進む照明のLED化~取り替え方を間違えると性能を発揮できないことも~:2020年1月号掲載

消費電力を大幅に削減できることから、従来の蛍光灯等からの転換が進められているLED。電車や様々な店の照明がLEDに変わっており、非住宅施設等では照明のLED化の進展が確認できる。その一方で、住宅でのLED化の進展状況や、今後の展開はどうなのか、照明機器メーカーで構成される(一社)日本照明工業会に聞いた。

電気代を大幅に削減できるLED

照明機器のLED化は、国の政策により進められている。
地球温暖化ガス26%削減(2013年比)という国際公約達成のため、SSL(LED、有機EL、レーザー等の半導体照明機器の総称)の普及率を2020年までにフローで50%、2030年までにストックで100%にすることで、消費電力量を60%削減するという目標が、2016年政府の「エネルギー基本計画」に掲げられた。

着実に進む照明のLED化

この流れを受け、照明機器市場では、照明のLED化が着実に進んでいる。大手メーカーでは、蛍光灯機器の生産を既に終了しているところが多い。そのため、昨年2019年は、供給ベースで照明機器の約98%、今年は100%がLED機器となる見込みだ。
蛍光管も、数年内での生産終了を発表している大手メーカーが複数ある。一方、まだ全住宅の半数程度あると予想される蛍光管の取替需要を見込み、生産を継続する中小メーカもあるため、すぐに蛍光管が無くなることは無いが、将来的な数の減少と価格の高騰化は避けられないという。
LED機器の価格がかなり低下しているのに加え、従来光源からLED機器への取替費用も、電気代の削減により数年で回収可能なことから、今後も順調にLED化は進むものと思われる。

LED照明器具価格の推移

LED化の注意点

既に照明をLEDに替えたという人も多いと思われるが、機器はそのままにLEDに替えただけという人も多いだろう。

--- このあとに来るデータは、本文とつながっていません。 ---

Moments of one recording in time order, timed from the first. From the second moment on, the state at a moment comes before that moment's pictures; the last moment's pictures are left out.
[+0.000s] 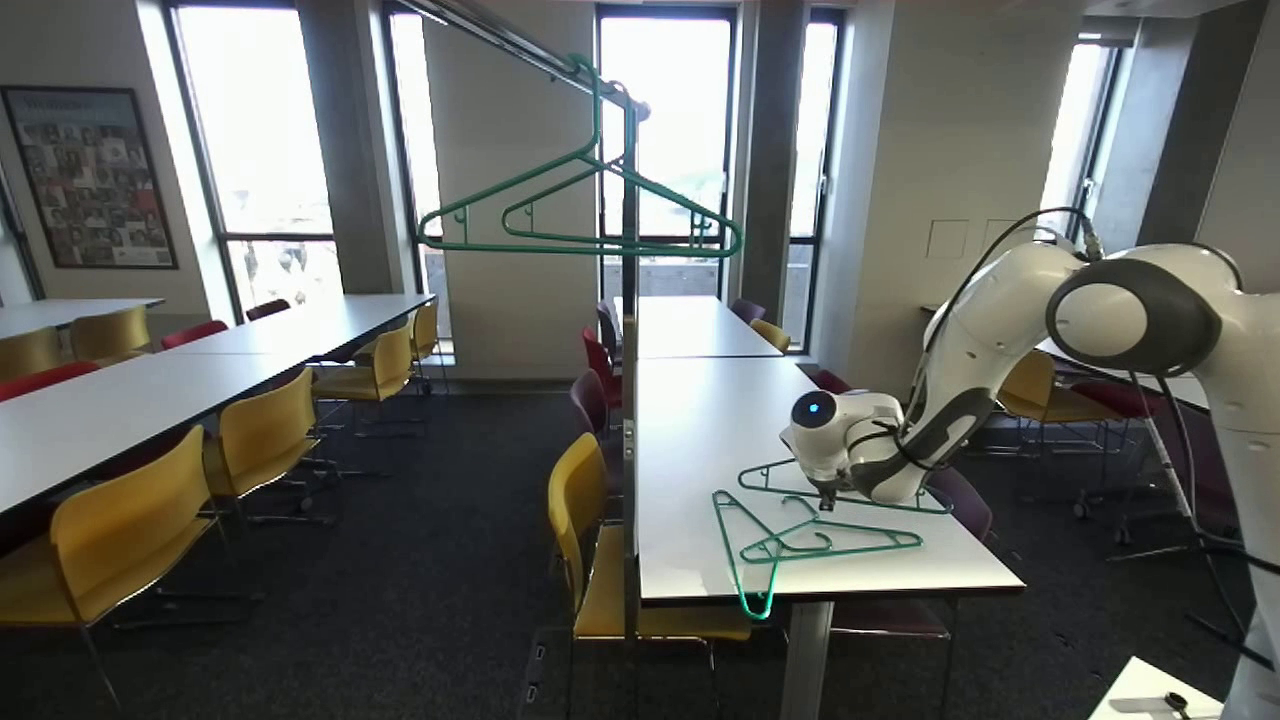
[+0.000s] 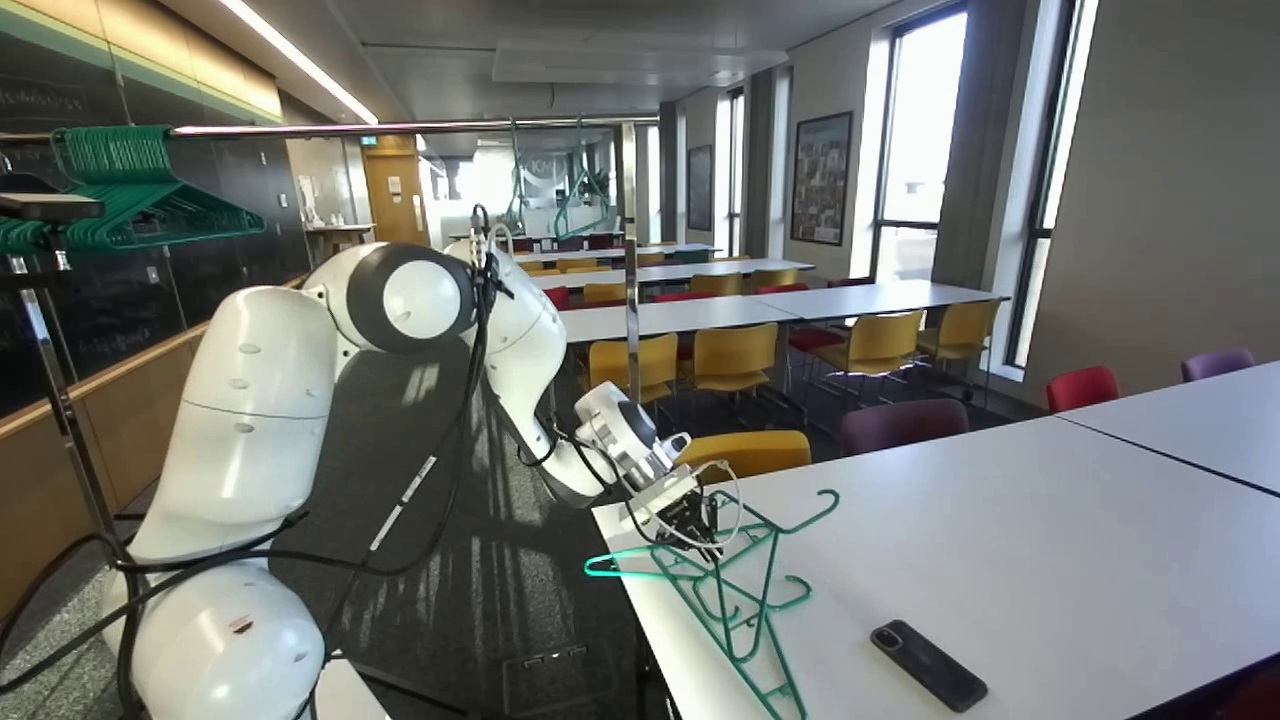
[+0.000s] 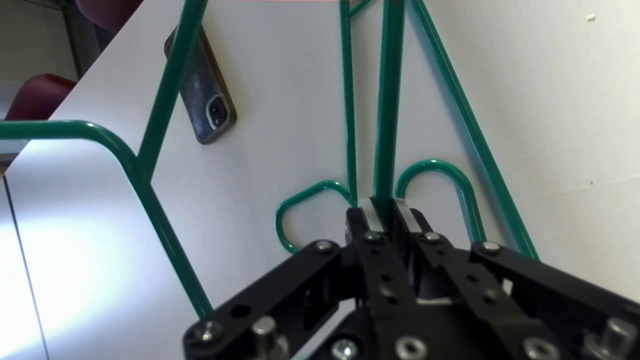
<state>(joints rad) 0.14 0.40 -0.21 -2.10 -1.07 2.57 0.20</state>
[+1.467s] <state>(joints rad) 0.16 -0.37 0.16 -2.42 -1.11 2.18 0.21</state>
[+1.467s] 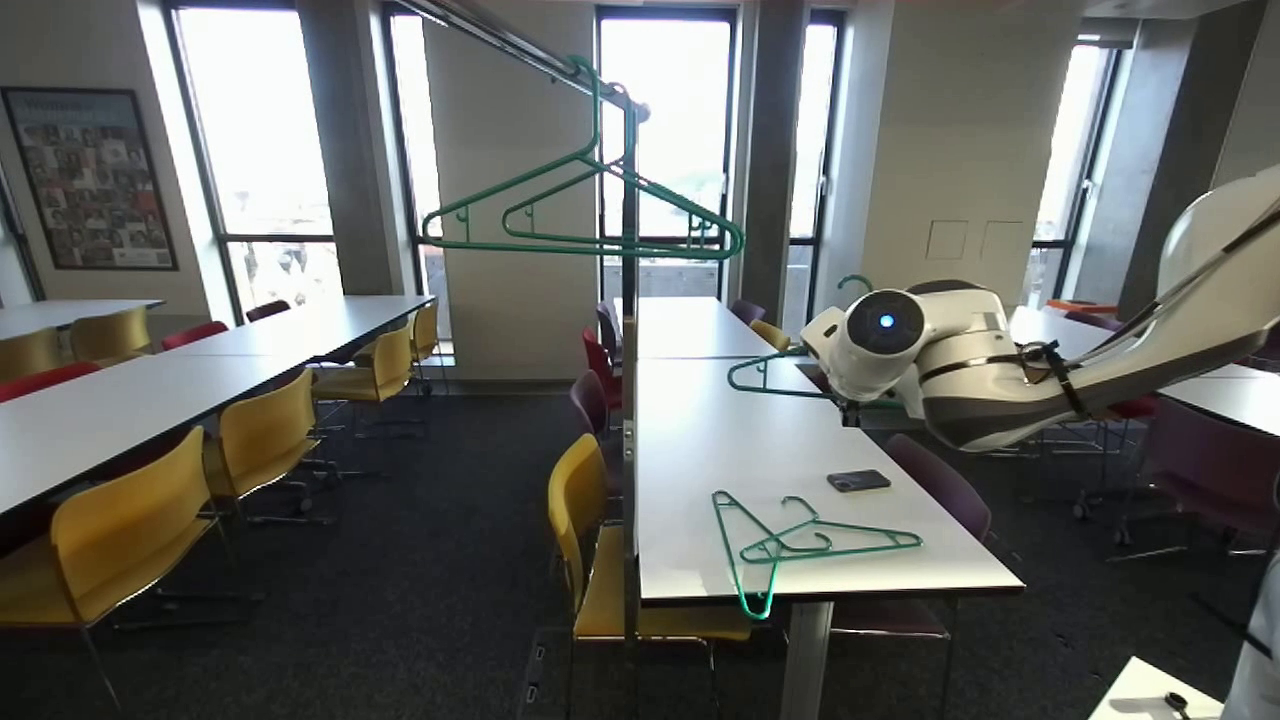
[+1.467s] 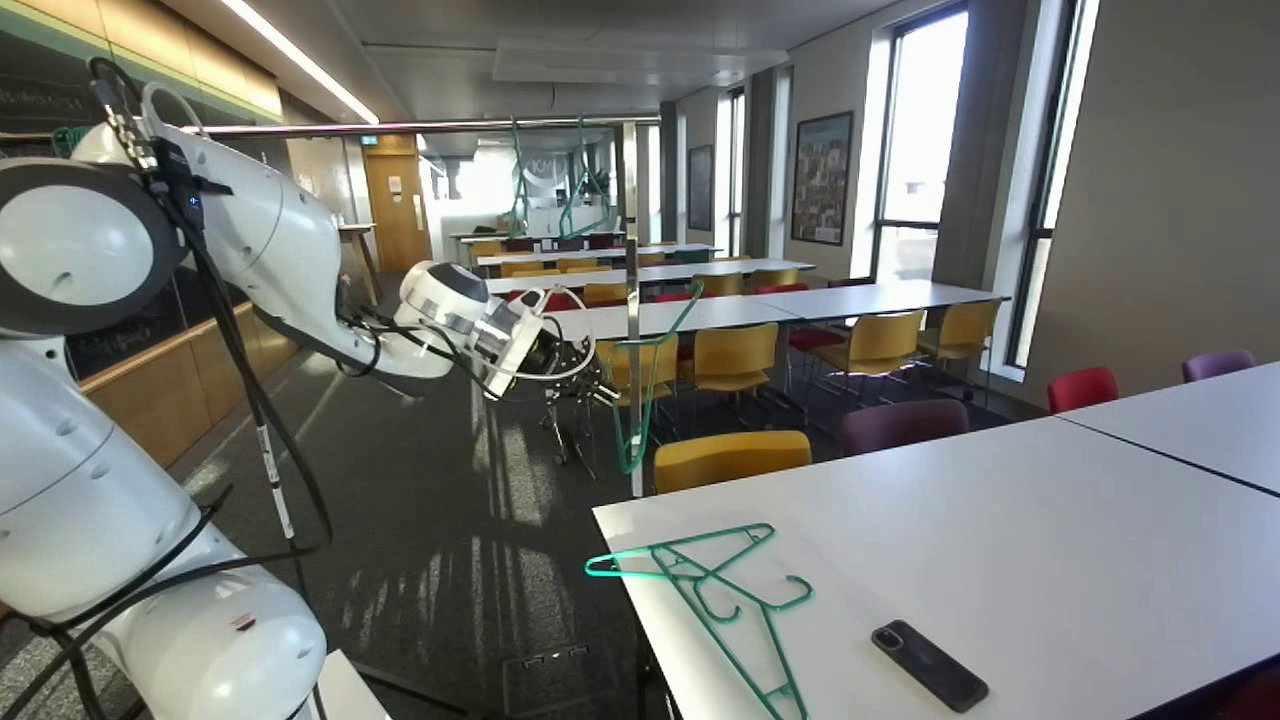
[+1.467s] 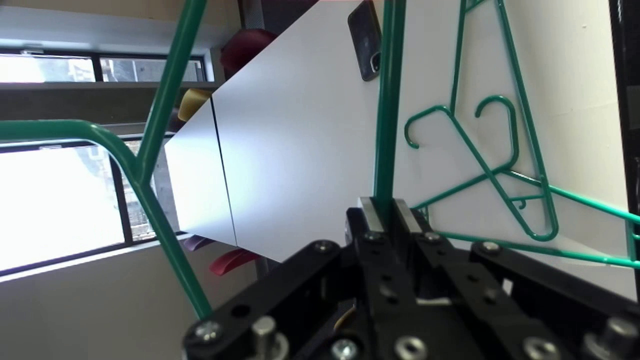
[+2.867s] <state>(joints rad) 0.22 -0.37 0.35 -2.22 -1.34 1.85 0.17</state>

そのような場合、注意が必要だ。

①電球
電球の場合、口金(差し込み部分の大きさ)やワットが合えば交換できるが、同じ口金、ワットでもLEDは白熱電球よりも大きく、重いため、大きさを確認すること。
LEDは熱に弱いため、密閉した空間で使用すると寿命が短くなる。そのような場所で使用する場合は「SB」「SG」「SGI」マークのあるLED電球を使用する。
また、LEDの光は下方向に光が広がるため、斜めに電球を差し込む場所では十分な光量を確保できないこともあるため、使用する場所も注意が必要だ。

②蛍光管
蛍光管も大きさが合えば、LEDに取り替えられる。しかし、そもそも元の機器はLEDを使うことを前提に作られていないため、長寿命や省エネルギーと言った性能を十分に発揮できず、かつ、機器とLEDの組み合わせが悪いと、発火、発熱といったトラブルが起きることもある。また、メーカーが想定していない使い方のため、メーカー保証の対象外となる。
既存機器が劣化していることも見逃されがちという。機器の配線等の部品も経年劣化し、それが故障の原因となる。使用期間が10年を超えたあたりから故障が増えてくるため、「LEDへの交換は、その性能を十分に発揮し、安全に使い続けるためにも、照明機器そのものを替えることが望ましい」とのことだ。